Initial jobless claims jumped 5.4% to 354,000 for the week ending June 15, according to a Labor Department report released today.

After dropping a revised 2.9% the previous week and 3.1% the week before, this newest report exceeded analysts' consensus estimate by 14,000 claims and puts unemployment back on the rise.

Source: Author, data from Labor Department.

From a more long-term perspective, a 0.7% uptick in the four-week moving average to 348,250 initial claims provided analysts and investors with some continued optimism. Both the latest week's claims and the four-week average fall significantly below 400,000, a cutoff point that economists consider a sign of an improving labor market.

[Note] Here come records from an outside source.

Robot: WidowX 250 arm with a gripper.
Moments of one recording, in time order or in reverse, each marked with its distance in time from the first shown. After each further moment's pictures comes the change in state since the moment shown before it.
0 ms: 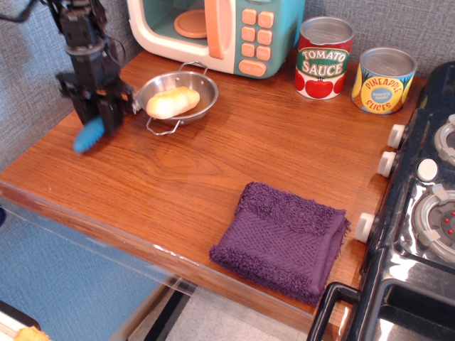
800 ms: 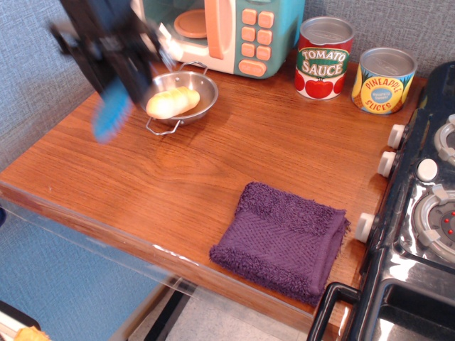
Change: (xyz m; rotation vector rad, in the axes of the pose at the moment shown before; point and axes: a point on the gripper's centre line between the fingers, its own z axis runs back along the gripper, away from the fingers) arm -0.084 -0.128 0.109 -0.192 -0.107 -0.067
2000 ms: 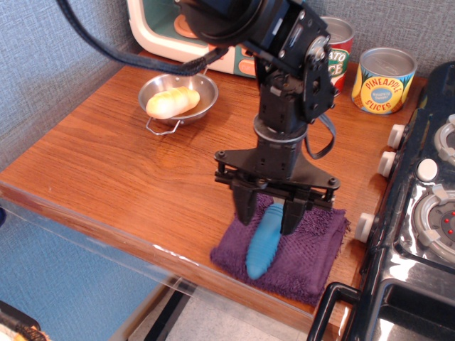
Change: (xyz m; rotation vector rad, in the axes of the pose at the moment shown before) arm -0.013 -0.101 -0.102 0.161 0.139 0.072
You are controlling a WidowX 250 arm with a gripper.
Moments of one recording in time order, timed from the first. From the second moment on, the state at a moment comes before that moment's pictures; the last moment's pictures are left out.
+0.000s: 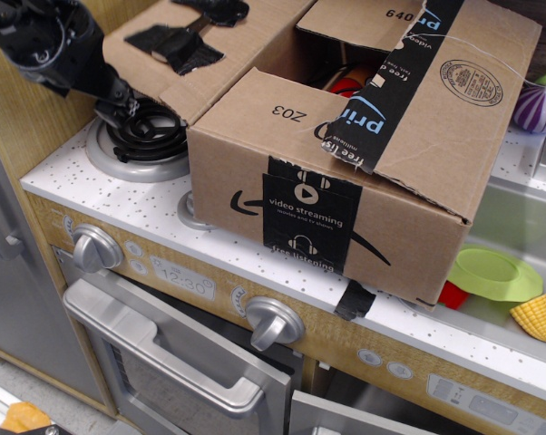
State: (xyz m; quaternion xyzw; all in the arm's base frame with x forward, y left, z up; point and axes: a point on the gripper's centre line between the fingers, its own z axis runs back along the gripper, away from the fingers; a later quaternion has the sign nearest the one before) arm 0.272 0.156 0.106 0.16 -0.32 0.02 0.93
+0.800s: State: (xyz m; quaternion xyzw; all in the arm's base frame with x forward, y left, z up) arm 0.267 0.116 0.155 0.20 -0.36 -0.01 0.91
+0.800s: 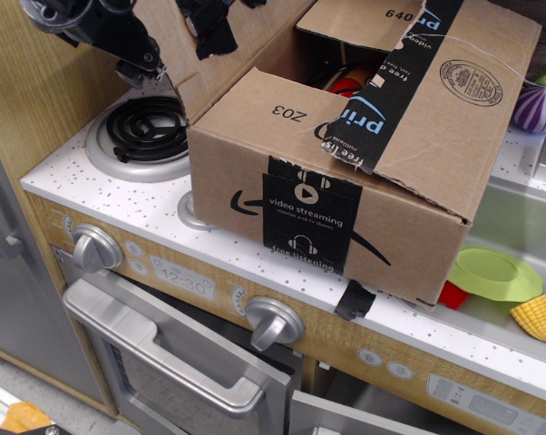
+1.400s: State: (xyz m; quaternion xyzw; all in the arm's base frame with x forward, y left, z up) arm 0.290 0.066 0.177 0.07 -0.36 -0.02 0.93
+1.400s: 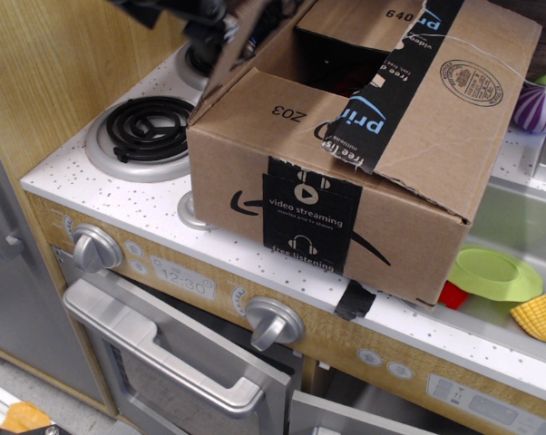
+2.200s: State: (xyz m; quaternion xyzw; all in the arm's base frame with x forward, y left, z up) arm 0.302 0.022 0.156 -0.06 -0.33 0.01 0.94
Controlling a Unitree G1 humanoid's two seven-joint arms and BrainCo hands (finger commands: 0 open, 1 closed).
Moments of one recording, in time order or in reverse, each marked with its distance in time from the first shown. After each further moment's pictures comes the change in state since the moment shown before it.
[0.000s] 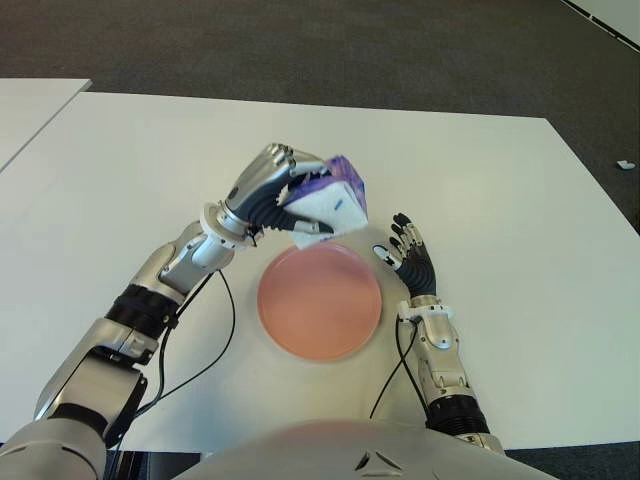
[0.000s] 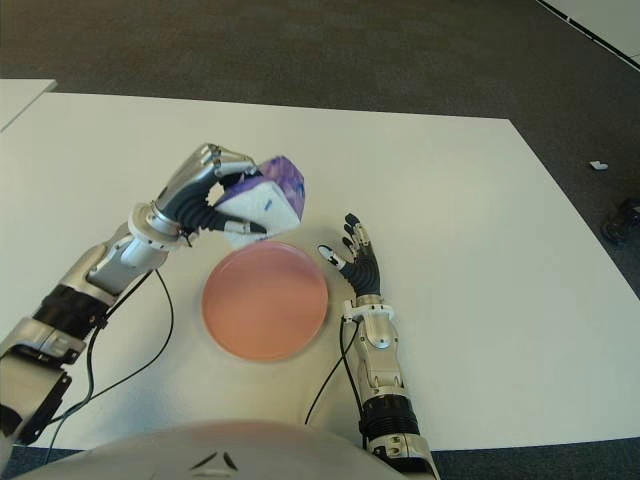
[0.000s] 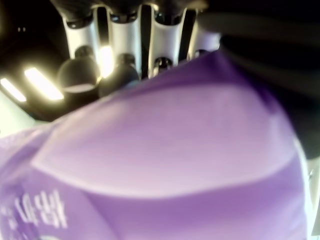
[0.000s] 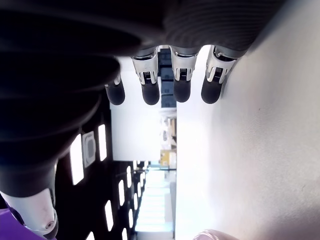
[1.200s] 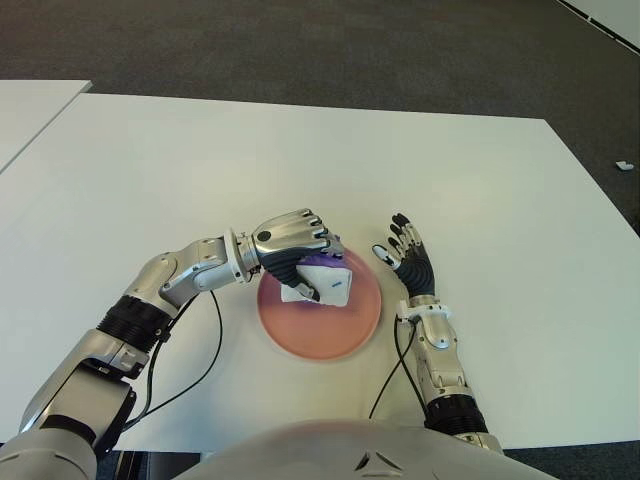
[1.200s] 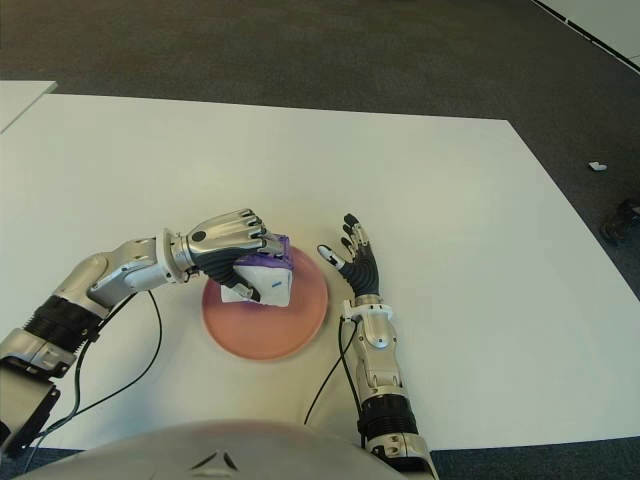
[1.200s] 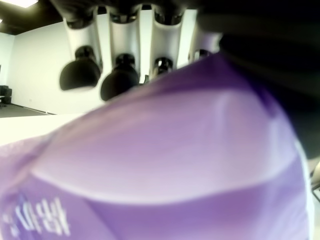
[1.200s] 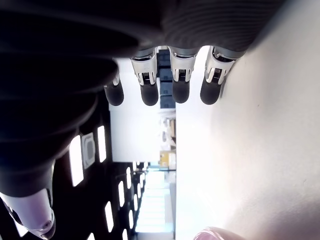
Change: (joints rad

On a state-by-state basis, only California recorded a decrease of more than 1,000 initial claims for the week ending June 8 (most recent available data). Its 1,200 decrease was due primarily to fewer layoffs in the service and retail trade industries.

For the same period, 16 states registered increases of more than 1,000 initial claims. Pennsylvania led the pack at 5,210, citing transportation and health care layoffs as its major movers. Illinois also laid claim to transportation layoffs as a partial reason for its 3,360-initial-claim increase. Texas, at just over 3,000 additional claims, did not provide a comment.

This latest report comes just one day after the Federal Reserve released new unemployment estimates, predicting a drop to 7.2%-7.3% from its current 7.6% rate by the end of 2013.